=== What you will do ===
Lift out, unaltered, the lines of the material below between the line holding "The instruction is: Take" and the line holding "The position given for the", counting both.

=== Data listing ===
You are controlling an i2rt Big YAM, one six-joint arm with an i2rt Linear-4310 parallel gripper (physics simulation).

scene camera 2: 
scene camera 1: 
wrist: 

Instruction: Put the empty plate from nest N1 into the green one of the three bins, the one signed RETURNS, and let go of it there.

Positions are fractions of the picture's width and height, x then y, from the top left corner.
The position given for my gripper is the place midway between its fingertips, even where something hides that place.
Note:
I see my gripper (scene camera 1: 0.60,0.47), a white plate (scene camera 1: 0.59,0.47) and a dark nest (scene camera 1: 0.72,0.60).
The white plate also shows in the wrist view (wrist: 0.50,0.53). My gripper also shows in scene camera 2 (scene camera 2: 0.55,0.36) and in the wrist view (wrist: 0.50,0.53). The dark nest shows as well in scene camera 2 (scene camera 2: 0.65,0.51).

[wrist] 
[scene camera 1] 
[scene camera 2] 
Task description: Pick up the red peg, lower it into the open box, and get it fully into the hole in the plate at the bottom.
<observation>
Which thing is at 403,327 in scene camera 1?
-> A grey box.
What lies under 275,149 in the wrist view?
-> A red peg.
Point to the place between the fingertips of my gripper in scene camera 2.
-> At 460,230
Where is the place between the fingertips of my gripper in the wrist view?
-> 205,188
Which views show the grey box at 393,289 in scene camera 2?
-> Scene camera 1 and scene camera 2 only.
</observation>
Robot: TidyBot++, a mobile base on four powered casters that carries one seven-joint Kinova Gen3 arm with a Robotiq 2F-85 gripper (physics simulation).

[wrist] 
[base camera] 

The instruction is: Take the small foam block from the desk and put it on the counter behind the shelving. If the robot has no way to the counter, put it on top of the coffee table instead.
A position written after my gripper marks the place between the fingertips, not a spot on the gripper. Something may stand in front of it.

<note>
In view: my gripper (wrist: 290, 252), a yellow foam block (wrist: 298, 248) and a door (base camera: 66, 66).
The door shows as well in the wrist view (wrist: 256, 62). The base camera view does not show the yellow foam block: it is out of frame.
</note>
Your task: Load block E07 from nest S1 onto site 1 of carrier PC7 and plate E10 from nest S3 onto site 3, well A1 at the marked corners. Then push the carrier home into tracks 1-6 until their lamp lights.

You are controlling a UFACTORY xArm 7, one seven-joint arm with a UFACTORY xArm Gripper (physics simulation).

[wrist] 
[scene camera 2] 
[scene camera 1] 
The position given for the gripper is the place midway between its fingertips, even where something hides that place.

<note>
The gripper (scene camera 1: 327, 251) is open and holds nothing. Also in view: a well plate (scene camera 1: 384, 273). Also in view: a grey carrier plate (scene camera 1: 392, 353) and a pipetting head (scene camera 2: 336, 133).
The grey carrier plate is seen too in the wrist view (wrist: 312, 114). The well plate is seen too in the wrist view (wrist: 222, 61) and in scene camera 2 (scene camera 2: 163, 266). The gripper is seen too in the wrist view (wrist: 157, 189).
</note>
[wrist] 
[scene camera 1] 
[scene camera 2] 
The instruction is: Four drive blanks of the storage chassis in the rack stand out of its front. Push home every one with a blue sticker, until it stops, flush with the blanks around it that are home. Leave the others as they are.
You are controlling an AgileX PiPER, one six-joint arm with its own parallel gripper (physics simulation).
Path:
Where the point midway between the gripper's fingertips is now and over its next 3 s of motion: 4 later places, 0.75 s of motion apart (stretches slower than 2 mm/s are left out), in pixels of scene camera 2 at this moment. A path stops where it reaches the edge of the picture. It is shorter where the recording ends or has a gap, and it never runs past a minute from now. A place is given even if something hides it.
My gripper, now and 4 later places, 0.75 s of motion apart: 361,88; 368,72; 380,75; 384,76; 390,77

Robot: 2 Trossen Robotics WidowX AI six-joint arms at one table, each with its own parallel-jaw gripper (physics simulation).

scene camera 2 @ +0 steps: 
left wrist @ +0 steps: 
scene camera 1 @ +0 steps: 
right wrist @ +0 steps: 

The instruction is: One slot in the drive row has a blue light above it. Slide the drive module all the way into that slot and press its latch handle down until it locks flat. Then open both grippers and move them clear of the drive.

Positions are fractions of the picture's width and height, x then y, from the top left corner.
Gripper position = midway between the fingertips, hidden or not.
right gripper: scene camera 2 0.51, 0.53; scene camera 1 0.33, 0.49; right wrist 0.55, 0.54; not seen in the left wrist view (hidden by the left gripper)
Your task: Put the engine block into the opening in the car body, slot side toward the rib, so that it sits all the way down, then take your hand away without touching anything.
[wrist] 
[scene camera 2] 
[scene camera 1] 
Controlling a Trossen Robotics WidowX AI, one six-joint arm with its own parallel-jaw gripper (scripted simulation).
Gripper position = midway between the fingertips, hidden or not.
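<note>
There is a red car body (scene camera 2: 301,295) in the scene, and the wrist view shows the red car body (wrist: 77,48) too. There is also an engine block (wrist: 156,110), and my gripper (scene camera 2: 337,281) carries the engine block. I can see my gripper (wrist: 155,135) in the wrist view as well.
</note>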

=== Task solution ===
The instruction is: Take the small foam block from the desk and put it on the counter behind the shelving. If the robot has no way to the counter, put it on top of the coffee table instead.
A position written after my gripper marks the place between the fingertips, not a spot on the gripper. Something may stand in front of it.

<note>
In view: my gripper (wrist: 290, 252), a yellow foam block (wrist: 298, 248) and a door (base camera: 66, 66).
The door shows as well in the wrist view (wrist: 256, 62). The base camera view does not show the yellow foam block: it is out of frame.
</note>
Your task: Load block E07 from nest S1 onto site 1 of carrier PC7 and plate E10 from nest S3 onto site 3, well A1 at the marked corners. Then push the carrier home into tracks 1-6 until their lamp lights.

You are controlling a UFACTORY xArm 7, one seven-joint arm with a UFACTORY xArm Gripper (physics simulation).

[wrist] 
[scene camera 2] 
[scene camera 1] 
The position given for the gripper is the place midway between its fingertips, even where something hides that place.

No further answer is expected.